Regarding Response to a Cyber Attack

A1. A cyber attack is defined as abuse of information and communications networks, information systems to make an unauthorized access, steal, falsify or destroy information, cause information systems to cease functioning or to malfunction, execute a malicious program or implement a DDoS attack (distributed denial of service attack) through cyberspace. As cyberspace expands, cyber attacks can cause serious damages across a wide range of social activities. Furthermore, it remains difficult to identify the sources of cyber attacks and deter them from happening. As a result, response to cyber attacks has become a significant issue in national security and crisis management.

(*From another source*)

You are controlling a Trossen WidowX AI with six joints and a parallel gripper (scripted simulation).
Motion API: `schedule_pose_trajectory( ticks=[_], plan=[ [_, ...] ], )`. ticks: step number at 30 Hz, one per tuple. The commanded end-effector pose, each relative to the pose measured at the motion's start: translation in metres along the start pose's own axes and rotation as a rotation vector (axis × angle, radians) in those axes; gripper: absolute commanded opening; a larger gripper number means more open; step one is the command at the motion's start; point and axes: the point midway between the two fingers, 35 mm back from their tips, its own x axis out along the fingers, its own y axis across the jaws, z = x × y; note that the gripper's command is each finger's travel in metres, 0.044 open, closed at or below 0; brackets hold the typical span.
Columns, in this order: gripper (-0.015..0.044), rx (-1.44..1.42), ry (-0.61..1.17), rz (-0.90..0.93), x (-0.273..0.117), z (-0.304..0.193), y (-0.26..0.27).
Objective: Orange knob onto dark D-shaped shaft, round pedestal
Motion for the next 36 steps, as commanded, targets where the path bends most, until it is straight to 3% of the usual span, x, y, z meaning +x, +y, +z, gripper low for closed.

A2. The Ministry of Defense (MOD) and the Self-Defense Forces (SDF) have a framework for responding to cyber attacks against their own information systems and networks.

Within this framework, the Cyber Defense Group was established in March 2014 as a joint unit under the SDF C4 (Command, Control, Communication & Computers) Systems Command. The Cyber Defense Group is responsible for monitoring information and communications networks and responding to cyber attacks on a round-the-clock basis.

Concerning the preparedness for each SDF service, the GSDF System Protection Unit, the MSDF Communication Security Group and the ASDF Computer Security Evaluation Squadron have engaged in monitoring and protecting their own information systems.

(Click to enlarge image)

(Click to enlarge image)

A3. Since it is difficult for the MOD/SDF alone to achieve stable use of cyberspace, they work closely with relevant ministries and agencies such as the National center of Incident readiness and Strategy for Cybersecurity (NISC).

With respect to Japan-U.S. cooperation concerning cyberspace, the Guidelines for Japan-U.S. Defense Cooperation revised in April 2015 and the Joint Statement of the U.S.-Japan Cyber Defense Policy Working Group issued in May of the same year cite the development of a system of prompt and appropriate information sharing and protection of critical infrastructure on which the SDFs and the U.S. Forces rely in the execution of their missions as areas of cooperation between the Japanese and U.S. governments and prescribe measures to ensure the resiliency of individual networks and systems and implementation of educational exchanges and joint exercises as initiatives of the SDFs and the U.S. Forces. Based on these policy guidelines, the MOD/SDF will accelerate the Japan-U.S. cyber defense cooperation.

As for relationships with other countries, the MOD/SDF is promoting information sharing and other cooperation with relevant countries and international organizations, including the United Kingdom, Australia, Estonia and NATO, at various levels.

(Click to enlarge image)

A4. In order to respond to cyber attacks on its own information systems and networks, the MOD/SDF has developed cybersecurity capabilities through measures such as enhancing resiliency, strengthening the information-gathering and investigation/analysis and developing a practical training environment that can verify the cybersecurity response capabilities.

In addition, the MOD/SDF has taken into consideration establishing a career path with the focus on personnel training, enhancing education and using outside experts in order to efficiently train and secure cyber personnel.

In order to ensure effective response to cyber attacks, the MOD/SDF intends to continue systematic consideration of measures to enhance the response capabilities, such as strengthening the Cyber Defense Group, and training and securing personnel.